Histologically confirmed metastatic pancreatic cancers are infrequent. The aim of this study was to analyze clinical, therapeutic and prognostic features of pancreatic metastases.


We retrospectively evaluated stage of primary malignancies, interval between diagnosis of primary tumors and detection of pancreatic metastases, treatment for metastases to the pancreas, survival rate, and prognostic factors in 31 patients with pancreatic metastases.

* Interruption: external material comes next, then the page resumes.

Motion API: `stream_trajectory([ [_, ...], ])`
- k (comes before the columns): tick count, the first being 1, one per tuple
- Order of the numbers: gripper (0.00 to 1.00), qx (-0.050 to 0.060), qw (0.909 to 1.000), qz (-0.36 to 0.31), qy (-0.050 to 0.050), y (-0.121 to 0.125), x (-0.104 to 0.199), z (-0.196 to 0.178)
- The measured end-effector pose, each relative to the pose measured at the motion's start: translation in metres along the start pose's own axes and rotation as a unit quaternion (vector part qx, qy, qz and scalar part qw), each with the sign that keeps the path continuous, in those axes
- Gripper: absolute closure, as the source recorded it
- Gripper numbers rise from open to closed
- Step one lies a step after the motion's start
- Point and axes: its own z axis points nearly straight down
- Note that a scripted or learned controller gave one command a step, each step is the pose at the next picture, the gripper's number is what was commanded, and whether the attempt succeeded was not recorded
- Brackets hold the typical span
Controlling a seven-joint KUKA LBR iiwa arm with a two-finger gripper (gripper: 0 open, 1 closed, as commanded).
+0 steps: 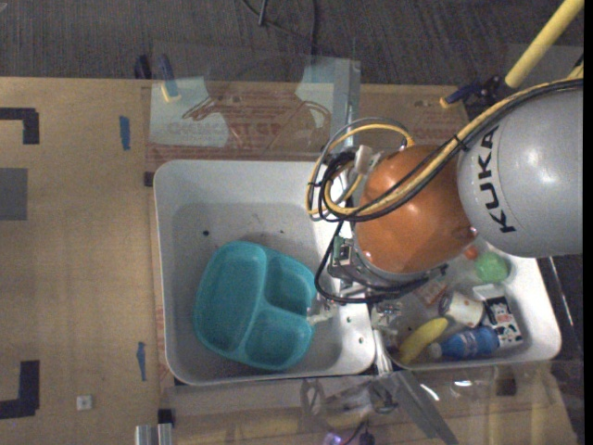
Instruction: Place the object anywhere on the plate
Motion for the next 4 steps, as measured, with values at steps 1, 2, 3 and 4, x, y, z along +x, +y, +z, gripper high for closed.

The mean age at the time of primary cancer diagnosis was 52.4 ± 13.2 years. Primary cancers were renal cell carcinoma (n=16), non-small cell lung cancer (n=6), small cell lung cancer (n=3), colorectal carcinoma (n=2), osteosarcoma (n=1), gastric carcinoma (n=1), malignant melanoma (n=1), and thymic carcinoma (n=1). Pancreatic metastases were synchronous in six cases and metachronous in twenty five cases, with median interval time of 40.8 months (range 3-186) between the diagnosis of primary tumor and detection of pancreatic metastases. The median survival after the detection of the metastases was 16 months. In multivariate analysis, non-renal cell carcinoma as primary malignancy and positive symptom related to pancreatic metastases were associated with poor prognosis (hazard ratio [HR], 8.33; 95% CI, 2.1-33; p=0.003, and HR, 4.02; 95% CI, 1.27-12.7; p=0.018).


Metastatic tumors to the pancreas have to be kept in mind when a patient with pancreatic mass has a history of other malignancy, even if treated several years before. In the absence of widely metastatic disease, aggressive diagnostic and therapeutic approach may offer the chance of long-term survival in selected patients.